┌────────

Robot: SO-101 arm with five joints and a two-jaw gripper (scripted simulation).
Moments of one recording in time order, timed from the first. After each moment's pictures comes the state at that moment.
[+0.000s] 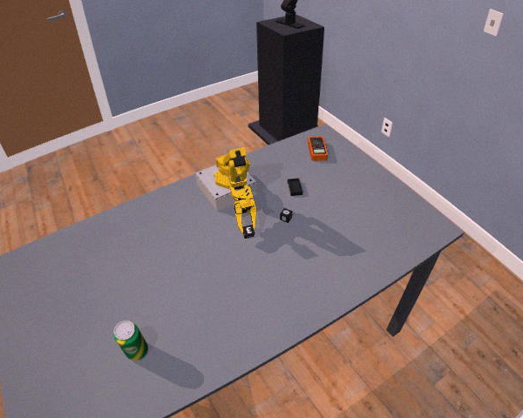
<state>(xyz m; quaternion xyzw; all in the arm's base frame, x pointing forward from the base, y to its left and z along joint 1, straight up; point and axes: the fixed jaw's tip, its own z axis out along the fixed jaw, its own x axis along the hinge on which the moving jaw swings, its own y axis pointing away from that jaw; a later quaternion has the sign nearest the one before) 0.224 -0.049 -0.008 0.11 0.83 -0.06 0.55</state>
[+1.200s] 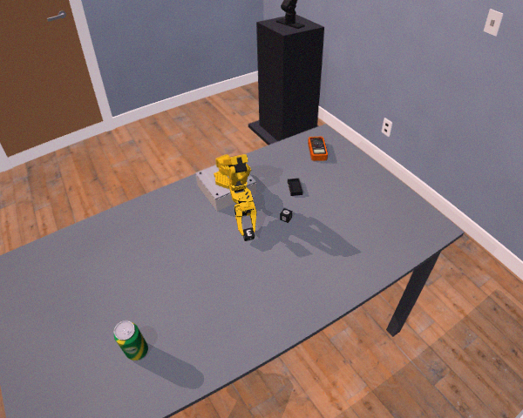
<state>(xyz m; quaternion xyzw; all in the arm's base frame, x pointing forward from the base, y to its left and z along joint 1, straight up) 0.224 -0.049 -0.021 0.11 0.83 -0.06 0.55</state>
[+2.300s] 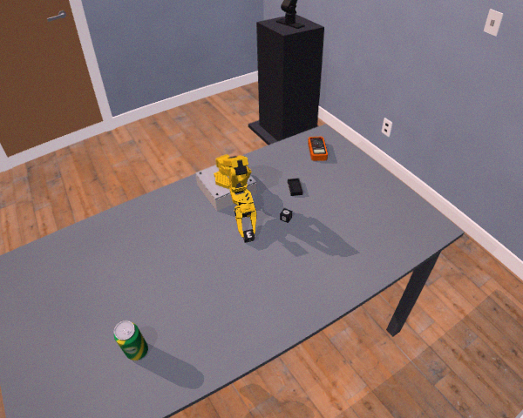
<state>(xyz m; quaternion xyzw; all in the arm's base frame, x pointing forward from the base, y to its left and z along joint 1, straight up) 0.224 -0.049 -0.029 0.11 0.83 -0.06 0.54</state>
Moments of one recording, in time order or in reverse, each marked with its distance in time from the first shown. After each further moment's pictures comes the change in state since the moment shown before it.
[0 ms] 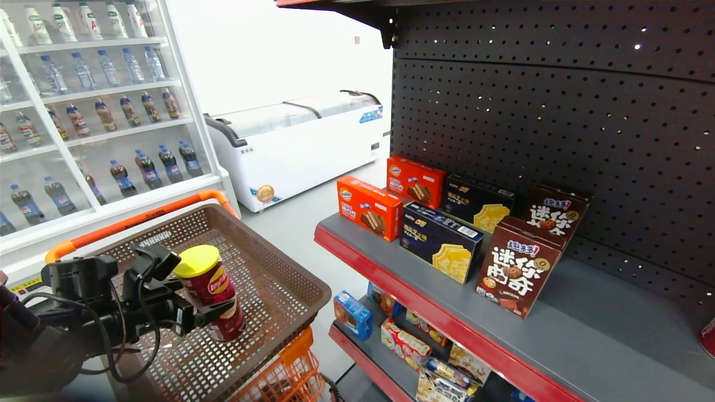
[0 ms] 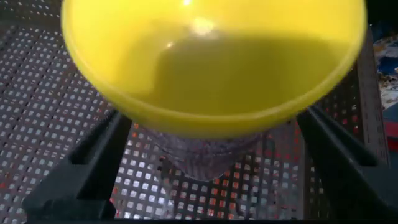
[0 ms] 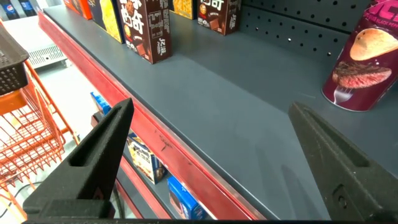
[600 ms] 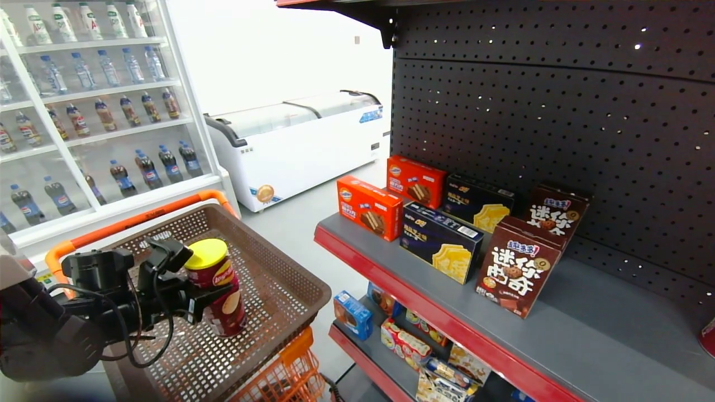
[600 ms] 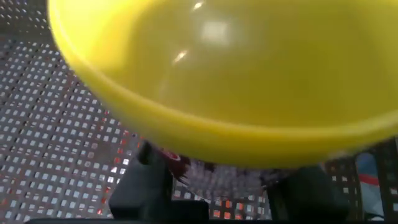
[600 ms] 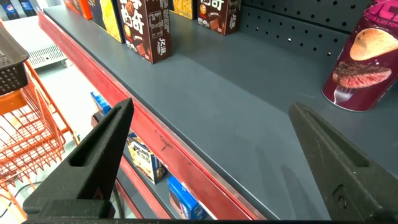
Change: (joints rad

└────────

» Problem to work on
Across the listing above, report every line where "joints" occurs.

» Your solution
Robot: SO-101 arm with five joints and a two-jaw gripper (scripted simulation).
Change: (joints rad

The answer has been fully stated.